In 2019, Lancaster starred as Elli Wise in the television film Blue Ridge, which premiered on INSP. The film was later adapted into a television series of the same name, in which she reprised her role. The first season of the series debuted on INSP before becoming available on Amazon Prime Video, where it became a sleeper hit, ranking in the service’s Top 10 most-watched shows. The series returned again in 2026 for a second season, with Lancaster starring again as Elli Wise.

==Personal life==
Lancaster is married to attorney Matthew Jacobs.
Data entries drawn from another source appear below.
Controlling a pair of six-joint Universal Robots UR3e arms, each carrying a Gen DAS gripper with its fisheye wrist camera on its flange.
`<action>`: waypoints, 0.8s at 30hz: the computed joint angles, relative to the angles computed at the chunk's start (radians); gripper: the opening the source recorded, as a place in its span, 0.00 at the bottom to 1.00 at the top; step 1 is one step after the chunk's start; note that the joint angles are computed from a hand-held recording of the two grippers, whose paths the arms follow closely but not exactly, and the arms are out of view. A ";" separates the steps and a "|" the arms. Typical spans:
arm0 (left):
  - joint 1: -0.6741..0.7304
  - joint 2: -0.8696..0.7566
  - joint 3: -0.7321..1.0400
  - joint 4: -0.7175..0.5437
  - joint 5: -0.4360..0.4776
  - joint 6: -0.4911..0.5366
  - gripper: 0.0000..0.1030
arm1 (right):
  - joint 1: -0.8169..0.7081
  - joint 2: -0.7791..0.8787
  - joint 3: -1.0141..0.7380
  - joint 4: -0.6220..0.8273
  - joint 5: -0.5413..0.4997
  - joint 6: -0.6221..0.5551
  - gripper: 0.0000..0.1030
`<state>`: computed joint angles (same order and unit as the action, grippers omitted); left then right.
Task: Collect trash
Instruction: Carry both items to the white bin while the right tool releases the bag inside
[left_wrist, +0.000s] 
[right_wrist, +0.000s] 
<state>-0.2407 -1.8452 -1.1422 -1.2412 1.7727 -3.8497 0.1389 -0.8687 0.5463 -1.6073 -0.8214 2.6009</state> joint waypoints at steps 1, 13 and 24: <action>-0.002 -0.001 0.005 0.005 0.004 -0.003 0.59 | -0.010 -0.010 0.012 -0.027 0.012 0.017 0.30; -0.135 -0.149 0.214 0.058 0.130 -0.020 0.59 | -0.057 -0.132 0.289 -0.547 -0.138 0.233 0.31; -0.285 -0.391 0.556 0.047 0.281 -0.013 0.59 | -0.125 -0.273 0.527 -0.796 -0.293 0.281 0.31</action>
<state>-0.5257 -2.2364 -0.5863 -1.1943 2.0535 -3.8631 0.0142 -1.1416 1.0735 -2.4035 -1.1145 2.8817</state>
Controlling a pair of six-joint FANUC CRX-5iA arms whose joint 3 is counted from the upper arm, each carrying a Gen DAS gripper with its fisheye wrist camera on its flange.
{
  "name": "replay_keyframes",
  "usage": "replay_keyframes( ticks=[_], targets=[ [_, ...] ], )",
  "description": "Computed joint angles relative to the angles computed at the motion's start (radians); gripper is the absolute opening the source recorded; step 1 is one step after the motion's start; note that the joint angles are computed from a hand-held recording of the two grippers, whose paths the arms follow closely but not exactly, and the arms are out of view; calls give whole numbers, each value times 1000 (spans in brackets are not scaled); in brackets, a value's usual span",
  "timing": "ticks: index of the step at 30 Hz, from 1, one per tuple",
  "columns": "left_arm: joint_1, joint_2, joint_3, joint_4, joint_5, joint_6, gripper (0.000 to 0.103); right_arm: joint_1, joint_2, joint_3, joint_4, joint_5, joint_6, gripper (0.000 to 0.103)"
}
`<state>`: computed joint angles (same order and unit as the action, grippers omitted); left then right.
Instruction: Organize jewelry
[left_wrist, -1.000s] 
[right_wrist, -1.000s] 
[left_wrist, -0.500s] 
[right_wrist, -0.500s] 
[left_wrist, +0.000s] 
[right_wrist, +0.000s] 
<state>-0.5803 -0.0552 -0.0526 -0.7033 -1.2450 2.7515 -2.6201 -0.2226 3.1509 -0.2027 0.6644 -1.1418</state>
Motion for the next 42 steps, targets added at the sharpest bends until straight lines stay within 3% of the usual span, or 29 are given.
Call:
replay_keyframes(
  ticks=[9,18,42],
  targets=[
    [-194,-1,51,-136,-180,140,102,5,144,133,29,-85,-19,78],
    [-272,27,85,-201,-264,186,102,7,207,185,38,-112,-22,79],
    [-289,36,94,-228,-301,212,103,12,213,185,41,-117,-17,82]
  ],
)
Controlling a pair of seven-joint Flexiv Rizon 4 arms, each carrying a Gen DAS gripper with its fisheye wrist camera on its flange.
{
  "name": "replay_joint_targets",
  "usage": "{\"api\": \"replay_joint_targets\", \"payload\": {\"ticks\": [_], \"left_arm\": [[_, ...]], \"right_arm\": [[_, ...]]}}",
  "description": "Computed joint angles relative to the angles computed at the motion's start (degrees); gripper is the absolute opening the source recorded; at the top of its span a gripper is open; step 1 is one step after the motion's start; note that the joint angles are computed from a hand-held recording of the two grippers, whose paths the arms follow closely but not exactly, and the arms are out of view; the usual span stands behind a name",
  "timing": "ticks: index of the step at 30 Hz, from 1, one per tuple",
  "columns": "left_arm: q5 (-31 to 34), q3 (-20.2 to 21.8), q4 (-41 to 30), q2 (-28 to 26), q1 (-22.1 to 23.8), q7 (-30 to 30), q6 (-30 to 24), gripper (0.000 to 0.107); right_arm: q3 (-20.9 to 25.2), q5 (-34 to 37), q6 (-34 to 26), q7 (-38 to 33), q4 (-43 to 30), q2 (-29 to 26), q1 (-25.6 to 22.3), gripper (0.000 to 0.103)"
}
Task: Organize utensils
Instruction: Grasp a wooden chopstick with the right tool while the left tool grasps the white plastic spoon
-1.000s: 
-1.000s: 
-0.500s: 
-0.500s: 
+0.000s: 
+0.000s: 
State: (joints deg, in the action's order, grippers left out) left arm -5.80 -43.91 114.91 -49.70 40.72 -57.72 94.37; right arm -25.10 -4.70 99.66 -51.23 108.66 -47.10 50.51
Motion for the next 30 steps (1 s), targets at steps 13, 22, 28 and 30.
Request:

She gave birth to their first son in June 2011, and to their second son in January 2017.

== Filmography ==

===Film===

| Year | Title | Role | Notes |
|---|---|---|---|
| 2000 | Lovers Lane | Chloe Grefe |  |
| 2000 | Teacher's Pet | Tracy Carley |  |
| 2001 | Cruel Intentions 2 | Millicent Davies | Direct-to-video film; scenes deleted^{[citation needed]} |
| 2002 | Catch Me If You Can | Riverbend Woman |  |
| 2008 | Smother | Holly |  |
| 2011 | The Good Doctor | Christine |  |
| 2014 | The Judge | Lisa Palmer |  |
| 2015 | Christmas in the Smokies | Shelby Haygood |  |
| 2017 | The Terror of Hallow's Eve | Linda |  |
| 2017 | The Stray | Michelle Davis |  |
| 2018 | Christmas on Holly Lane | Sarah |  |
| 2020 | Blue Ridge | Elli Wise |  |

===Television===

| Year | Title | Role | Notes |
|---|---|---|---|
| 1993–1996 | Saved by the Bell: The New Class | Rachel Meyers | Guest role (season 1); main role (seasons 2–4) |
| 1997 | Unhappily Ever After | Alice | Episode: "B-Minus Blues" |
| 1997 | Sabrina, the Teenage Witch | Jean | Episode: "Dante's Inferno" |
| 1997 | Night Man | Gloria | Episode: "In the Still of the Night" |
| 1998 | Pacific Blue | Julianne Taylor | Episode: "Best Laid Plans" |
| 1998 | Conrad Bloom | Pretty Girl | Episode: "The Spazz Singer" |
| 1999 | Michael Landon, the Father I Knew | Leslie Landon | Television film |
| 1999 | Undressed | Liz | Main role (season 1) |
| 1999 | Sorority | Skylar Sinclair | Television film |
| 2000 | Zoe, Duncan, Jack and Jane | Eileen | Episode: "The Customer Is Always Vic" |
| 2000 | Dawson's Creek | Shelley | Episode: "Stolen Kisses" |
| 2000 | Rocket's Red Glare | Carol | Television film |
| 2001 | Straight White Male | Holly | Television film |
| 2001 | Dharma & Greg | Wendy | Episode: "Wish We Weren't Here" |
| 2002 | Boston Public | Chrissy Fields | Episodes: "Chapter 35", "Chapter 42" |
| 2002 | Off Centre | Kendall | Episode: "Love Is a Pain in the A**" |
| 2002 | That '70s Show | Melanie | Episode: "Over the Hills and Far Away" |
| 2002 | Half & Half | Merce | 2 episodes (season 1) |
| 2002–2006 | Scrubs | Lisa the Gift Shop Girl | Episodes: "My Monster", "My New Old Friend", "My Urologist" |
| 2003 | 7th Heaven | Veronica | Episode: "Stand Up" |
| 2003 | Six Feet Under | Alternate Daughter | Episode: "Perfect Circles" |
| 2003 | CSI: Crime Scene Investigation | Mrs. Mercer | Episode: "Precious Metal" |
| 2003–2005 | Everwood | Madison Kellner | Main role (season 2); recurring role (season 3) |
| 2004 | Dr. Vegas | Veronica Harold | Main role |
| 2005 | Living with the Enemy | Allison Conner Lauder | Television film |
| 2006 | Four Kings | Heather | Episode: "One Night Stand Off" |
| 2006–2007 | What About Brian | Marjorie Seaver | Main role |
| 2007–2012 | Chuck | Ellie Bartowski | Main role |
| 2009 | Hawthorne | Courtney | Episode: "No Guts, No Glory" |
| 2013 | A Woman Betrayed | Gwen Griffith | Television film; also known as The Preacher's Mistress |
| 2013 | Fir Crazy | Elise | Television film; also known as Oh Christmas Tree! |
| 2014 | Love Finds You in Sugarcreek | Rachel Troyler | Television film |
| 2014 | Looking for Mr. Right | Annie | Television film |
| 2014 | Witches of East End | Raven Moreau | Recurring role (season 2) |
| 2014 | Along Came a Nanny | Jessie White | Television film |
| 2015 | Revenge | April Hunter | Episode: "Retaliation" |
| 2015 | Tis the Season for Love | Beth Baker | Television film |
| 2016 | Code Black | Julia | Episode: "Sleight of Hand" |
| 2018 | Christmas on Holly Lane | Sarah | Television film |
| 2018 | Rage Room | Jenny | Episode: "Lover" |
| 2024–present | Blue Ridge | Elli Wise | Main role |

== Awards ==
In 1997, Lancaster was nominated with the rest of the cast of Saved by the Bell for Best Performance in a TV Series - Young Ensemble.